## Task to carry out
Report each line below that carries the word "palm".

## Entries shown
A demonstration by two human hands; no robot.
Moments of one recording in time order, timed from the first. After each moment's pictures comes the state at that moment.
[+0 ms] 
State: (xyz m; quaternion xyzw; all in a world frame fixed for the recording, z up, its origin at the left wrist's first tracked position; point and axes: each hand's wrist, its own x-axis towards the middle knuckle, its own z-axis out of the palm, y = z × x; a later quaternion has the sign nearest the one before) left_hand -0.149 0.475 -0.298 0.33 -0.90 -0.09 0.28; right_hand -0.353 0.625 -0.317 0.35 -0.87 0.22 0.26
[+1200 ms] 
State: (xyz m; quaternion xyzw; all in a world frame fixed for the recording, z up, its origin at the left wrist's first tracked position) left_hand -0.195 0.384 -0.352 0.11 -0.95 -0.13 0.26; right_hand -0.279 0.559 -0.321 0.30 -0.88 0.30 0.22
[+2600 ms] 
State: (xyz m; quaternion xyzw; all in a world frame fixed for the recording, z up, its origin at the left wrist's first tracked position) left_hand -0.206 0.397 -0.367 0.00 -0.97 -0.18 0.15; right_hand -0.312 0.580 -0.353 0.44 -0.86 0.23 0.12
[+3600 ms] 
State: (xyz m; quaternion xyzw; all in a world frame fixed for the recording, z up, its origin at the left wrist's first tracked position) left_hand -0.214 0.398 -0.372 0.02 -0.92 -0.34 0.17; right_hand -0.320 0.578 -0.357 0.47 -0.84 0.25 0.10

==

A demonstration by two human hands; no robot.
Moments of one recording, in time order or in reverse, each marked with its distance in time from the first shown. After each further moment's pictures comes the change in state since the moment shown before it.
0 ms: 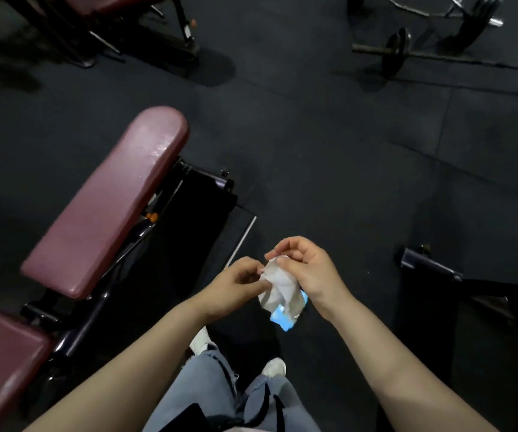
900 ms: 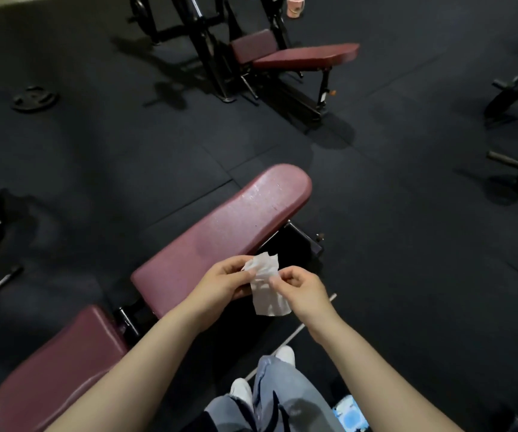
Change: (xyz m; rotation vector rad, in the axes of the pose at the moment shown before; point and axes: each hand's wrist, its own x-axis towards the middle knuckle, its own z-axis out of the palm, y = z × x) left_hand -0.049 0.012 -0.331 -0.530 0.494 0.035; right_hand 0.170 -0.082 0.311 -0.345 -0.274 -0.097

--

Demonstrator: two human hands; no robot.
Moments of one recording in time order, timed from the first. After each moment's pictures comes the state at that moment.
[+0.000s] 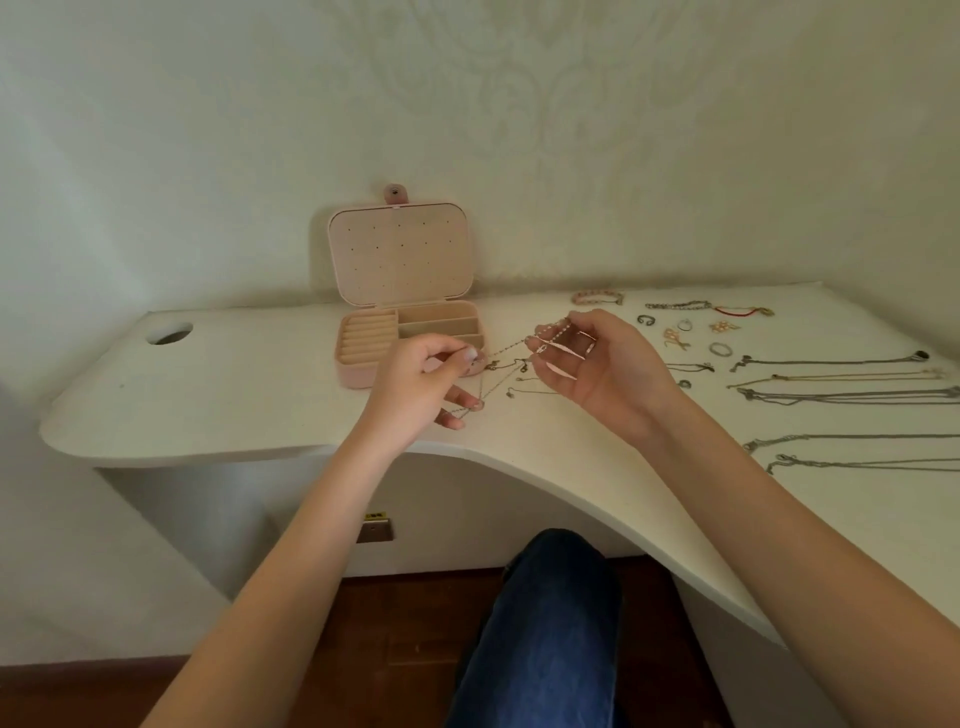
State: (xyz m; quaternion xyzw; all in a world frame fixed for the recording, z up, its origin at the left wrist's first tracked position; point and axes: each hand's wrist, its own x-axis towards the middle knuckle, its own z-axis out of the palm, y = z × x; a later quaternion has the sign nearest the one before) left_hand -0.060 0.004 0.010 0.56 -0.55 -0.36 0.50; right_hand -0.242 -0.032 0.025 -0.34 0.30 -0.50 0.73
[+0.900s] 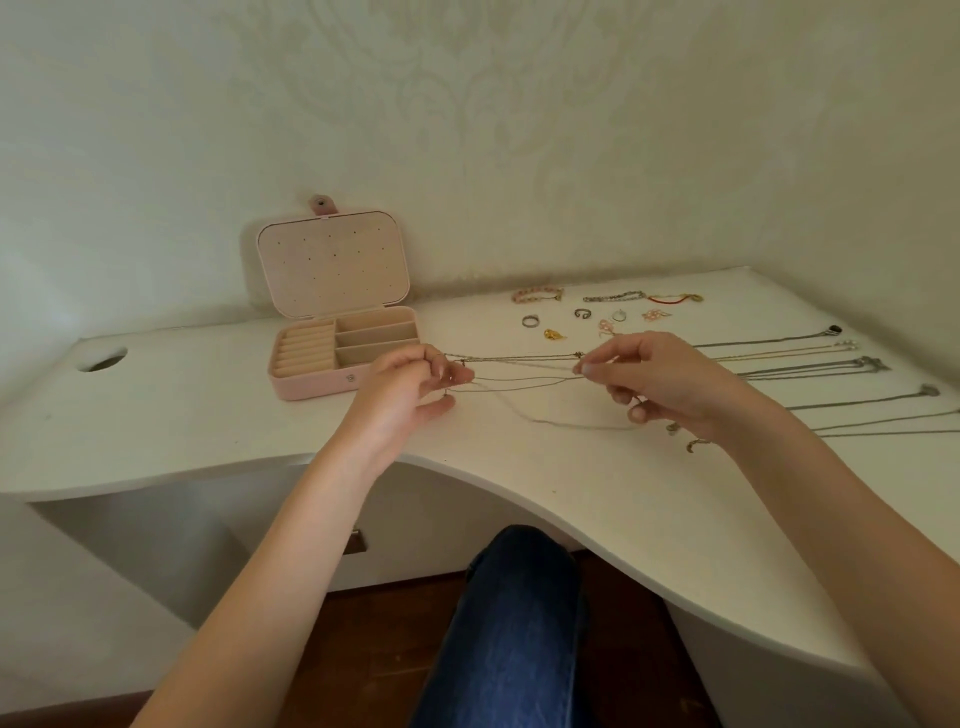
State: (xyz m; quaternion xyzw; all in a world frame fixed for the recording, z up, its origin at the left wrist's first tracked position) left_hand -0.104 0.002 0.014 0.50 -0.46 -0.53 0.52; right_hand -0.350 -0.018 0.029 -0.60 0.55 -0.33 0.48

## Solution for this task
State: (xyz m; quaternion xyzw; all in a world frame fixed for the recording, z up, its origin at the left wrist's first tracked position; point and axes: each hand's wrist, its own x-axis towards the middle knuckle, its own z-axis out of the palm, y = z × x; a later quaternion has the sign nearest the one before) left_hand -0.149 0.475 -0.298 0.33 -0.90 -0.09 0.28; right_hand -0.353 0.625 -0.317 0.35 -0.87 0.22 0.26
Change: (xyz m; rotation vector rad, in the axes of the pose at the moment shown before; point and axes: each hand's wrist, its own x-axis towards the middle knuckle, its own z-axis out of the palm, y = z × x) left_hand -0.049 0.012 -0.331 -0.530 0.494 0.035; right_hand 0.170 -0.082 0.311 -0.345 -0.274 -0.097
State: (xyz m; quaternion xyzw; all in a world frame fixed for the recording, z up, its origin at the left wrist's first tracked position; point and axes: each hand's wrist, its own x-axis towards the middle knuckle, its own z-axis out of the palm, y = z × x; a later quaternion has the sign nearest the one before) left_hand -0.060 0.004 0.010 0.56 -0.55 -0.36 0.50; right_hand -0.242 -0.032 0.025 -0.34 0.30 -0.50 0.73

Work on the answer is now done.